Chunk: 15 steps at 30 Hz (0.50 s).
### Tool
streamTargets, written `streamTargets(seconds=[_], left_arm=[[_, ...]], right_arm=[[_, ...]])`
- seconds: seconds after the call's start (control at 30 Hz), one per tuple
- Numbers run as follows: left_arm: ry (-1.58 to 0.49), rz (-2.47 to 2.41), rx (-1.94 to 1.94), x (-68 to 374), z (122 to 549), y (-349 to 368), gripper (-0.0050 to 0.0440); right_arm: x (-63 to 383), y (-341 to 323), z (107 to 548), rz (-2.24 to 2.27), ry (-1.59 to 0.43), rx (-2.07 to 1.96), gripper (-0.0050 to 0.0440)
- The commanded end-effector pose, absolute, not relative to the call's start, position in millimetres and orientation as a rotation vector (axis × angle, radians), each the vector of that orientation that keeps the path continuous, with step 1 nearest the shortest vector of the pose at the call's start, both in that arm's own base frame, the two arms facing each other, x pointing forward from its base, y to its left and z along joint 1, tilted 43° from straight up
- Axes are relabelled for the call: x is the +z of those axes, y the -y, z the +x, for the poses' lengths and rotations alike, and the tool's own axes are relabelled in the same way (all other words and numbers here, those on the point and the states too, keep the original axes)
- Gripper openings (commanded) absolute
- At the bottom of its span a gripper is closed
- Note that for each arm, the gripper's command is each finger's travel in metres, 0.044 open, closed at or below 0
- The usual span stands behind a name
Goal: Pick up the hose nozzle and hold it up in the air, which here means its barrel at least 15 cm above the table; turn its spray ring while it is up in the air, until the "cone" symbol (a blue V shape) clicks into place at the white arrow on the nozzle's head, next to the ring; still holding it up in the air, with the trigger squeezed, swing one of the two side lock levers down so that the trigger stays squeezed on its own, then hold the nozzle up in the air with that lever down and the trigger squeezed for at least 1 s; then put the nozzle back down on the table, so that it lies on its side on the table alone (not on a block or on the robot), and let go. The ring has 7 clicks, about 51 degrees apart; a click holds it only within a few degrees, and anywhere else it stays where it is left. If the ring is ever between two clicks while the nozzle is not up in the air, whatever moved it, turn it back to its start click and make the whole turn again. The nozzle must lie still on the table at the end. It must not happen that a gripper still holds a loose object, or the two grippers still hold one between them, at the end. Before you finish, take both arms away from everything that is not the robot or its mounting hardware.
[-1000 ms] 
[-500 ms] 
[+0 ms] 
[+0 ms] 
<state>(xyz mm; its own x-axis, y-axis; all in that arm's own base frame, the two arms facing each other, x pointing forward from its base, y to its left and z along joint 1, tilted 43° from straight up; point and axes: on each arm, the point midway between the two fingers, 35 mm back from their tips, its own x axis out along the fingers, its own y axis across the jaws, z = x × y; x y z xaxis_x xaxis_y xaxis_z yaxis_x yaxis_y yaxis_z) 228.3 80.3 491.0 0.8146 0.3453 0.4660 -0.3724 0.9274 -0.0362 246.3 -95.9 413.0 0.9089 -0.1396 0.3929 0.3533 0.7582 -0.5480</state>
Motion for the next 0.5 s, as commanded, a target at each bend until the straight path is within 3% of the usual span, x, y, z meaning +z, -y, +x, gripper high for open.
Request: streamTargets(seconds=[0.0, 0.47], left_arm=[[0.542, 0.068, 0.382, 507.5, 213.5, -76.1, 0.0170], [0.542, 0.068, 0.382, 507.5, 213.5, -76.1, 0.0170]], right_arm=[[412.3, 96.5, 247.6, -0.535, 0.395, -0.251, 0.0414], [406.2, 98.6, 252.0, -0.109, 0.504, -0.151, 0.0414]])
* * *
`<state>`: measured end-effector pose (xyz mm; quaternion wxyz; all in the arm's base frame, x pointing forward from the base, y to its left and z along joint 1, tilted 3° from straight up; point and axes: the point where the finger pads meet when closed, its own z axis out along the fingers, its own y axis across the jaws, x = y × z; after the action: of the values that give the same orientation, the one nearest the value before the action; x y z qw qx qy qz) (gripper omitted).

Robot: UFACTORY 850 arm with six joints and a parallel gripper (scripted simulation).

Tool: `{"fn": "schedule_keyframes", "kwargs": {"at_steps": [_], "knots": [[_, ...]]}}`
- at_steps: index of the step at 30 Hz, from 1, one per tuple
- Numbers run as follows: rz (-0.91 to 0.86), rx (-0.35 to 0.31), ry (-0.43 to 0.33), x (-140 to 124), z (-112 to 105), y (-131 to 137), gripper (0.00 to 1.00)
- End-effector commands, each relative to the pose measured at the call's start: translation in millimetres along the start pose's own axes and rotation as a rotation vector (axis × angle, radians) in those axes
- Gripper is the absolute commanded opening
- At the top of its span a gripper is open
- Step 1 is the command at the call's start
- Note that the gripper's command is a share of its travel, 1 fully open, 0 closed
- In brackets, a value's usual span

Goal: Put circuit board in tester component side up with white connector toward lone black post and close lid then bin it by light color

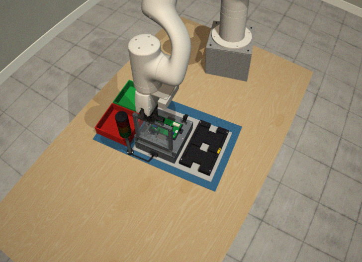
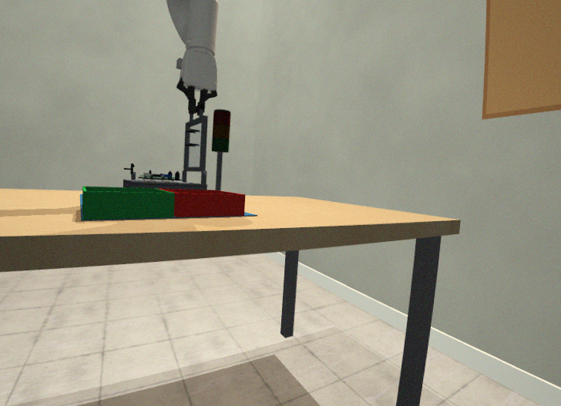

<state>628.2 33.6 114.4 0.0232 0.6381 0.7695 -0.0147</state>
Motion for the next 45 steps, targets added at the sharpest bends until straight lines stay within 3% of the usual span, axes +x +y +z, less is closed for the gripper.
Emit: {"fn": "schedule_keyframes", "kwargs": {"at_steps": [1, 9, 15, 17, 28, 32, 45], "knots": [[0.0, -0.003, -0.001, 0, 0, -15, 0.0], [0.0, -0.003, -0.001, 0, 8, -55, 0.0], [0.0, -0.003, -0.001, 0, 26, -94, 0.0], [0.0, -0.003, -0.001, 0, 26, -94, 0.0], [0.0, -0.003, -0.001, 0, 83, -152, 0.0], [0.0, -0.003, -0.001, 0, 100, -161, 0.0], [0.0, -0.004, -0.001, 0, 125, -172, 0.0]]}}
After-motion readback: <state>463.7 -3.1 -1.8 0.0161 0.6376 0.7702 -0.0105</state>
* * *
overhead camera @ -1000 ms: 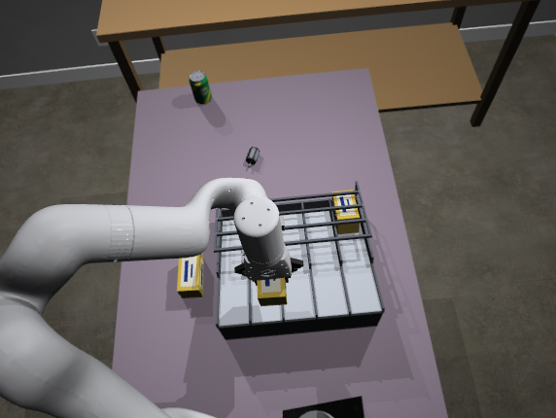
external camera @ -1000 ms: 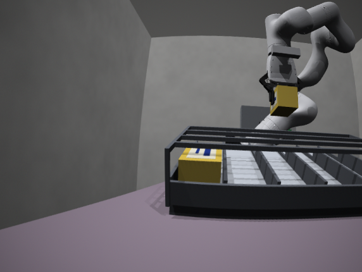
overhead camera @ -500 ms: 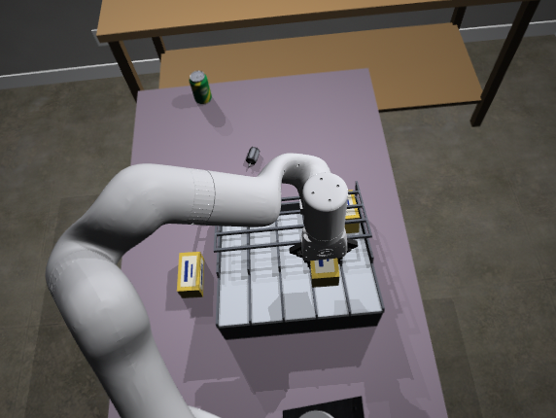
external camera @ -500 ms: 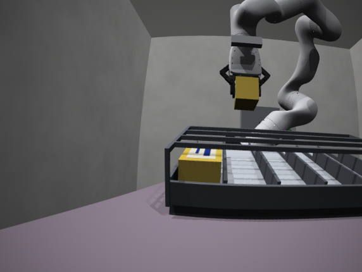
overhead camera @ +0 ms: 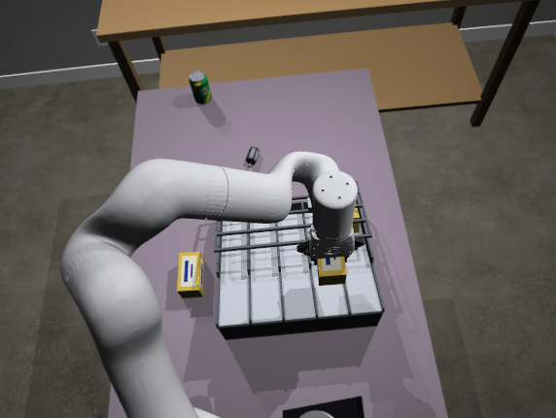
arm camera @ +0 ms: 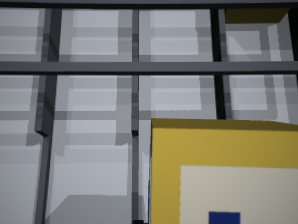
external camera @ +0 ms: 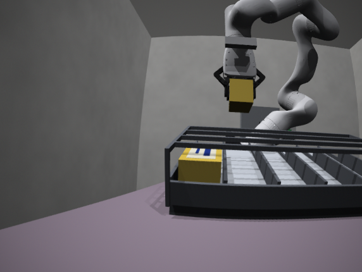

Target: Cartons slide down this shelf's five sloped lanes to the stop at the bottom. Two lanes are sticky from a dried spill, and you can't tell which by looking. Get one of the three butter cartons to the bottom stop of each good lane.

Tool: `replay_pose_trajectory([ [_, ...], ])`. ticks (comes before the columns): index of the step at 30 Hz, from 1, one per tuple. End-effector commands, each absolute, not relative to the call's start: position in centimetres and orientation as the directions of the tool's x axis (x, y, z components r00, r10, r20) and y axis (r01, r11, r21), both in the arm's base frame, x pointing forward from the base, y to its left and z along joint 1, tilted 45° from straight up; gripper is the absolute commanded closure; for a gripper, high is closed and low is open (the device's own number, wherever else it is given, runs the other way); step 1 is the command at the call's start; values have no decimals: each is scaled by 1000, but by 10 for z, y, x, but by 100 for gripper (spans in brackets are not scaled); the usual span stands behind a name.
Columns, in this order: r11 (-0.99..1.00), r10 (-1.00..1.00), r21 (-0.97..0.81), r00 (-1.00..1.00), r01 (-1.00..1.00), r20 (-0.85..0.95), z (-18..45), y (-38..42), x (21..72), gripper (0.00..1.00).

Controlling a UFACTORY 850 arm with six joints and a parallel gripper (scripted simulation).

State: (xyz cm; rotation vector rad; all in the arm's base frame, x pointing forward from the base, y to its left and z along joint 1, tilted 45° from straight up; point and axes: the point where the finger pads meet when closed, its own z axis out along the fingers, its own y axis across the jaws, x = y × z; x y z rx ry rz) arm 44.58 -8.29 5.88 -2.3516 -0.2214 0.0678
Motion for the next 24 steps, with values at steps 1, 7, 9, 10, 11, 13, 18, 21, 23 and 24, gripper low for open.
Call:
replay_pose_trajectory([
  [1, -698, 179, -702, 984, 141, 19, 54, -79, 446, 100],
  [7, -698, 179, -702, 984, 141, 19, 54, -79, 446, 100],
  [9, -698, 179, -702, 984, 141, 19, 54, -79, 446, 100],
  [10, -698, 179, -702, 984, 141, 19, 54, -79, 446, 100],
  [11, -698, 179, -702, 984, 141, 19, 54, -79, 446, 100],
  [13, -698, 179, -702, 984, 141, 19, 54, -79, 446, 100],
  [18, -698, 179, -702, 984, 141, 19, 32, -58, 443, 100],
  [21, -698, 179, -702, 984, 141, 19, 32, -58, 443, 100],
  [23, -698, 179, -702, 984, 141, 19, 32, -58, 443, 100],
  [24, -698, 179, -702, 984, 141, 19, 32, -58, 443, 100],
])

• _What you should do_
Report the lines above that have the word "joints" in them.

• _Answer space_
Robot: UFACTORY 850 arm with six joints and a parallel gripper (scripted simulation).
Controlling a UFACTORY 850 arm with six joints and a parallel gripper (scripted simulation).

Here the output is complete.